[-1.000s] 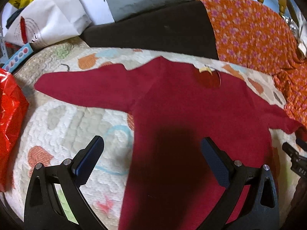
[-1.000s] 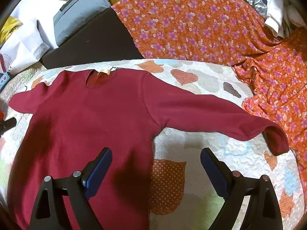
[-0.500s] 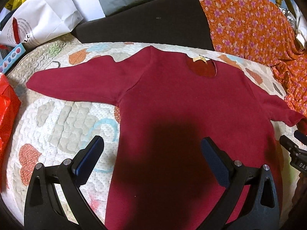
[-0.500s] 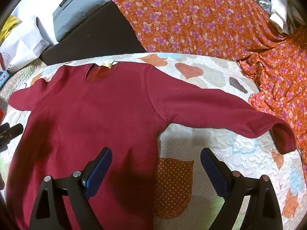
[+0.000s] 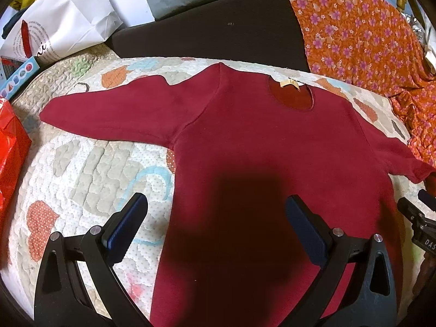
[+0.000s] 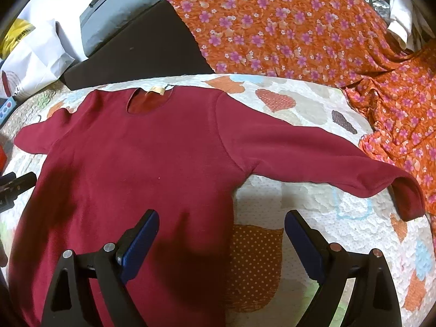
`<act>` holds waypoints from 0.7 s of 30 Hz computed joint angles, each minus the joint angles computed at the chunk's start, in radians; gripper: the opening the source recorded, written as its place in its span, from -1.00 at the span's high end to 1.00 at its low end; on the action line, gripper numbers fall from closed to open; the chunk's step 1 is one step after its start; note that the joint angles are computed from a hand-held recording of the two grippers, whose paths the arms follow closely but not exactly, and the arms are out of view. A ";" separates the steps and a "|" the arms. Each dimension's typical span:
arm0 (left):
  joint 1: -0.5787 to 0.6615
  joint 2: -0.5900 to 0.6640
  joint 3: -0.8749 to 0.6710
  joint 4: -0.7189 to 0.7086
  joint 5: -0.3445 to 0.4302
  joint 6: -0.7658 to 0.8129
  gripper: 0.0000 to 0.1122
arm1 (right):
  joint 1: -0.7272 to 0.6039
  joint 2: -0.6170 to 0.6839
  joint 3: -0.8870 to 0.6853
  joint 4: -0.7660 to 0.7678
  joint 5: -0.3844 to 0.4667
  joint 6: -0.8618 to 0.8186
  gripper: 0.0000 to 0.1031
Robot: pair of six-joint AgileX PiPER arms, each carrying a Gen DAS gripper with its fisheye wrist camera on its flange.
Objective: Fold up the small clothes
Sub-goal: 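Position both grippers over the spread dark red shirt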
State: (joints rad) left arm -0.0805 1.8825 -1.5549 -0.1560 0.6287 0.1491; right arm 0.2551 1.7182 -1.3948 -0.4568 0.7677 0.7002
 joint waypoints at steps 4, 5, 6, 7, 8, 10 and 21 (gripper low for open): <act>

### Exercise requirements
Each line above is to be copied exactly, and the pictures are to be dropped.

### Answer to this problem
[-1.000s] 
[-1.000s] 
[-0.500s] 
[-0.500s] 
[+0.000s] 
[+0.000s] 
`<act>` holds waypoints from 0.7 s of 30 Hz computed joint angles, each minus the joint angles computed at the chunk's start, in radians; gripper: the opening the source recorded, written as its place in its span, from -1.00 at the span's high end to 1.00 at its low end; on the action line, gripper numbers fall from closed to open; the chunk's step 1 is one step after its start; note that the joint angles are computed from a hand-held recording of the two grippers, whose paths the arms follow closely but not exactly, and the arms are out of view. A ";" separates the steps and a "|" the arms. Each dimension's typical span:
arm0 (left):
  joint 1: -0.5787 to 0.6615
  joint 2: -0.5900 to 0.6640
  joint 3: -0.8749 to 0.6710
  joint 4: -0.7189 to 0.7086
  joint 5: -0.3445 to 0.4302
  joint 6: -0.7658 to 0.8129
  gripper: 0.0000 to 0.1122
arm1 (right):
  joint 1: -0.7272 to 0.6039
  joint 2: -0.6170 to 0.6839
  joint 3: -0.8870 to 0.6853
  joint 4: -0.7660 to 0.7678
  joint 5: -0.3844 to 0.4667
  joint 6: -0.8618 to 0.8186
  gripper: 0.0000 to 0.1031
Robot: pair of six-joint AgileX PiPER arms, each carrying a Gen DAS gripper with its fisheye wrist camera on its flange.
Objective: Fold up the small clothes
Sub-goal: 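Position both grippers over the spread dark red shirt
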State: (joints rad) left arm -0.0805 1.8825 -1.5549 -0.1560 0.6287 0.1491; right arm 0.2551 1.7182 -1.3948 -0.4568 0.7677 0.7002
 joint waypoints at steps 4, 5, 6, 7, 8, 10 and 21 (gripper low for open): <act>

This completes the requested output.